Ok so now for this year's goals:
1. Live a healthier lifestyle - this is one from 2010's goals which is still something I need to work on in a big way. As I've always said, I don't want to be stick thin. I don't care about the number on the scale, it is what it is. I care more about how I feel and right now I don't feel healthy. I want to get back to the way I felt in High School. I was still definitely over weight then but I was eating well and exercising regularly. I could drop to the floor and give you 50 sit ups with no problem. And whats more is that I actually enjoyed it! I loved learning new techniques and feeling the burn that comes when you use your muscles.
This year I want to get back to that. It's going to be hard especially with the schedule I have come March but I can and will do it.
2. Be more involved in church - this is also from 2010's list. I have a difficulttime explaining why this one is such a big issue for me. All my reasons sound and probably are petty and ridiculous but they're big enough to stop me from fully committing myself to the gospel. I love it. I do. And I know that my life has always been better when I make it a priority but I am still struggling. I just need to man up and grow a pair. (was that a little too sacrilegious?)
3. Be a more positive/nicer person - part of this is from 2010 again. I'm starting to think I should have put more work into those sheesh!
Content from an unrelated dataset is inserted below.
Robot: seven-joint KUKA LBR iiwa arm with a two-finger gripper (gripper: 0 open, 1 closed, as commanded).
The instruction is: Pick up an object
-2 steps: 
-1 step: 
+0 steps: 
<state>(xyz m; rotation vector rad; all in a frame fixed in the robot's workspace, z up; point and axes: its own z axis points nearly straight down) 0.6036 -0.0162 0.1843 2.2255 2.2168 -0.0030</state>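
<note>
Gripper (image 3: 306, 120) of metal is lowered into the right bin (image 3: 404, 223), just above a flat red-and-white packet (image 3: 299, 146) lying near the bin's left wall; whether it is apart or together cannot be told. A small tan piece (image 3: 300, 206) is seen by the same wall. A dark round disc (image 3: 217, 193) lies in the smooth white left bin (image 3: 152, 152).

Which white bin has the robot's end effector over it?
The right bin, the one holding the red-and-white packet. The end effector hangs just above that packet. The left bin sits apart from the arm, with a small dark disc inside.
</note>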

Generally I don't think of myself as bad or mean or negative person but I do find that I tend to swing that way pretty easily, especially when I'm driving. This year I want to be better about taking a breather when I start to feel/get this way and reflect on why its happening and how I can turn it into something more positive.
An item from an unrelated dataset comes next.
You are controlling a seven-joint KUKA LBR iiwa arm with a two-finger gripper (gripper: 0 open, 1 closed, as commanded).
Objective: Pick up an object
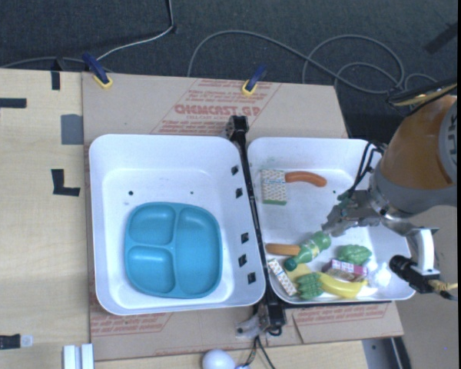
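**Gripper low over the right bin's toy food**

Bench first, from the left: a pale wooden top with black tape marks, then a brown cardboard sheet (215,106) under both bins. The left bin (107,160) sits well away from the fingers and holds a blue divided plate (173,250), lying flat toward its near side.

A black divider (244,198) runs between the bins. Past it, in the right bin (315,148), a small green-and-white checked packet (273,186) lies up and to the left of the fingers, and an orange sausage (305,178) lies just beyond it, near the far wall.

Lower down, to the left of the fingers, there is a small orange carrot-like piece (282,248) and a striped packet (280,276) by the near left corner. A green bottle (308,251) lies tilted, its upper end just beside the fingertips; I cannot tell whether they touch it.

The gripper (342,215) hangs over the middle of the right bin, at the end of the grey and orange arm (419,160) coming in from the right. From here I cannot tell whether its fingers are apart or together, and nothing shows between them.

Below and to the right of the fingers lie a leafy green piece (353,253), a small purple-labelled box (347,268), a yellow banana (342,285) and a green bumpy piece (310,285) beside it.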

4. Date more - maybe this should be at the top of my list? I don't if many of you know this but I had a very, very long dry spell in the dating department. Three years to be exact. Well maybe four, but I think it was three. Anyway, it was a long time.
In teh beginning I took a haitus because I was just having one bad date right after the other. It was like all the guys had joined forces to ensure that each date got worse. The final straw was when this guy brought his friend with him and talked to him the entire night, completely ignoring me. Right around the time I was about to start dating again was when things in my personal life got messy and I ended up with some pretty big issues that needed work asap. It took me a long, long time to work through these issues because I was scared. So very scared of living again and opening myself up to people again. Issues that are just now finally being resolved.
I do want to get married some day and start a family. But that day will never come if i don't date more often. I'm now getting back into the dating scene but need to make more of an effort in 2011.
5. Get a handle on my finances - bloody hell I hate money and my relationship with it. I really need to reevaluate my budget and plan something that is more livable than what I have right now. It may mean extending the time it will take to pay off my debt but that is okay if it means I can stay within my means more easliy.